Work instructions — Skipping all images, output the listing word for word.

Data —
= = = =

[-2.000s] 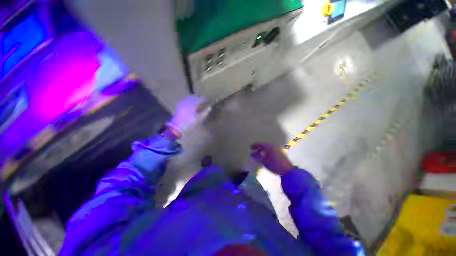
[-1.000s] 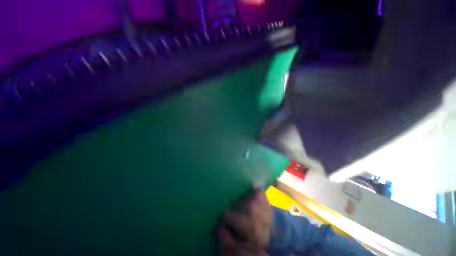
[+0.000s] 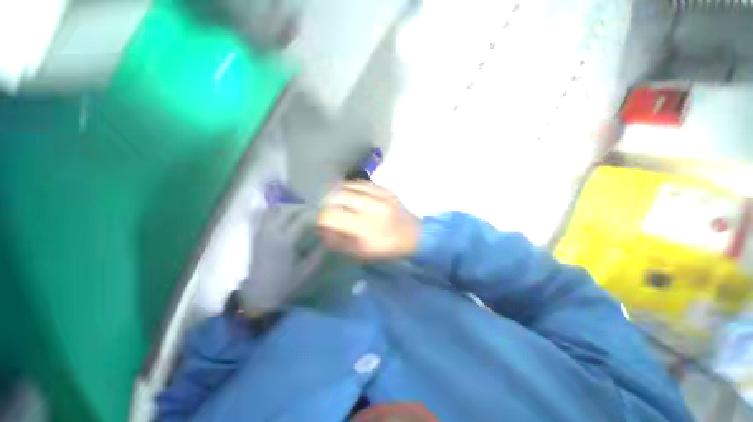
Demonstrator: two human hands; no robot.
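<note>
My left hand, in a grey glove with a dark band at the wrist, is held in front of my chest. My bare right hand has its fingers curled and meets the gloved fingertips. Blur hides whether either hand holds anything. The green mat lies to the left of my hands, with a bright glare spot and a thin pale streak near its far end.
A yellow surface with a white label is at the right. A red box stands behind it. The mat's pale bench edge runs beside my left arm. Grey and overexposed white floor lies ahead.
The view has swung from close over the green mat to my body and the floor. My left hand has come into view, and my right hand has moved from the mat to meet it.
</note>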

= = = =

Output of the task —
[-2.000s] 
[-1.000s] 
[+0.000s] 
Demonstrator: two human hands; no robot.
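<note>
My left hand, in a grey glove with a dark band at the wrist, is held in front of my chest. My bare right hand has its fingers curled and meets the gloved fingertips. Blur hides whether either hand holds anything. The green mat lies to the left of my hands, with a bright glare spot and a thin pale streak near its far end.
A yellow surface with a white label is at the right. A red box stands behind it. The mat's pale bench edge runs beside my left arm. Grey and overexposed white floor lies ahead.
The view has swung from close over the green mat to my body and the floor. My left hand has come into view, and my right hand has moved from the mat to meet it.
</note>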

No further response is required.